= EXERCISE INSTRUCTIONS =
Set down all the entries again, word for word.

··· RECORDS SHOWN ···

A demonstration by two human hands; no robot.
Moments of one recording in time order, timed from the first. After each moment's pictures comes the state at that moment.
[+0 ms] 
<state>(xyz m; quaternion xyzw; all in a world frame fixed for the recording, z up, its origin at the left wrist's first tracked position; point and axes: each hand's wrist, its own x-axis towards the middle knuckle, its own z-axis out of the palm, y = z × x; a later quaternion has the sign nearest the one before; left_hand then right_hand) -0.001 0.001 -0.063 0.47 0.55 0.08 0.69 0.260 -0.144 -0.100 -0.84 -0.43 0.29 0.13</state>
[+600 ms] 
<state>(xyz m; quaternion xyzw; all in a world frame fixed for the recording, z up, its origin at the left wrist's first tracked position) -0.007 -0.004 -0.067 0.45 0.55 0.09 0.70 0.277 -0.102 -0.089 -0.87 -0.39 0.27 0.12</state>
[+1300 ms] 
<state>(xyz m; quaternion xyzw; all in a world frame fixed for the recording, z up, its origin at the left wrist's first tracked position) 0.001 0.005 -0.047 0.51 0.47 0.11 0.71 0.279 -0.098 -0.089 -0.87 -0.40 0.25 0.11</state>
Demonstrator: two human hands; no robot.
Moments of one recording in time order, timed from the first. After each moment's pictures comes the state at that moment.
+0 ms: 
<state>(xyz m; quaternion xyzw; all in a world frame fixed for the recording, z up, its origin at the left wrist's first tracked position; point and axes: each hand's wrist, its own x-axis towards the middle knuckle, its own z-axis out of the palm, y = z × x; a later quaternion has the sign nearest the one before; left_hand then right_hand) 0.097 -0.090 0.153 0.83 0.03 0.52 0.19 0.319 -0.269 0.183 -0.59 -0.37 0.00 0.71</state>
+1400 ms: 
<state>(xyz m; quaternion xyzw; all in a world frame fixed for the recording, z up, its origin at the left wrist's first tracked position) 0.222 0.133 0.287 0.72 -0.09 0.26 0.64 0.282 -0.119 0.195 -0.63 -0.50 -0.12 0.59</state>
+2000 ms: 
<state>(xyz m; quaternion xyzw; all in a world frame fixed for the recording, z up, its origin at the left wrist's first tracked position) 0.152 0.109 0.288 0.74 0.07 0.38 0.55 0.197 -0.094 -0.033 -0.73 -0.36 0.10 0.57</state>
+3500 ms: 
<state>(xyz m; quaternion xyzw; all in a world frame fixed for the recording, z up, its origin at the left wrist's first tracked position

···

= FINISHED EXERCISE =
A demonstration by two human hands; no robot.
Moments of one recording in time order, timed from the first. After each moment's pictures comes the state at that moment.
[+0 ms] 
<state>(xyz m; quaternion xyzw; all in a world frame fixed for the recording, z up, its origin at the left wrist's first tracked position; point and axes: each hand's wrist, its own x-axis towards the middle knuckle, its own z-axis out of the palm, y = z × x; a later quaternion has the sign nearest the one before; left_hand then right_hand) -0.001 0.001 -0.063 0.47 0.55 0.08 0.69 0.260 -0.144 -0.100 -0.84 -0.43 0.29 0.13</state>
[+600 ms] 
<state>(xyz m; quaternion xyzw; all in a world frame fixed for the recording, z up, its origin at the left wrist's first tracked position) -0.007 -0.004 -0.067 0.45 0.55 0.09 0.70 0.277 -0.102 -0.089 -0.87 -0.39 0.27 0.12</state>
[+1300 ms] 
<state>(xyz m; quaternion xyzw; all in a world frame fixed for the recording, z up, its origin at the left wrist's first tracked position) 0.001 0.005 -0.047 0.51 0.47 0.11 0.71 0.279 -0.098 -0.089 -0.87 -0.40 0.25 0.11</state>
Demonstrator: two human hands; no robot.
Moments of one recording in time order, timed from the first. After each moment's pictures comes the state at that moment.
+0 ms: 
<state>(xyz m; quaternion xyzw; all in a world frame fixed for the recording, z up, its origin at the left wrist's first tracked position; point and axes: each hand's wrist, its own x-axis towards the middle knuckle, its own z-axis out of the palm, y = z × x; a later quaternion has the sign nearest the one before; left_hand then right_hand) 0.097 -0.090 0.153 0.83 0.03 0.52 0.19 0.319 -0.269 0.183 -0.59 -0.37 0.00 0.71</state>
+1400 ms: 
<state>(xyz m; quaternion xyzw; all in a world frame fixed for the recording, z up, its origin at the left wrist's first tracked position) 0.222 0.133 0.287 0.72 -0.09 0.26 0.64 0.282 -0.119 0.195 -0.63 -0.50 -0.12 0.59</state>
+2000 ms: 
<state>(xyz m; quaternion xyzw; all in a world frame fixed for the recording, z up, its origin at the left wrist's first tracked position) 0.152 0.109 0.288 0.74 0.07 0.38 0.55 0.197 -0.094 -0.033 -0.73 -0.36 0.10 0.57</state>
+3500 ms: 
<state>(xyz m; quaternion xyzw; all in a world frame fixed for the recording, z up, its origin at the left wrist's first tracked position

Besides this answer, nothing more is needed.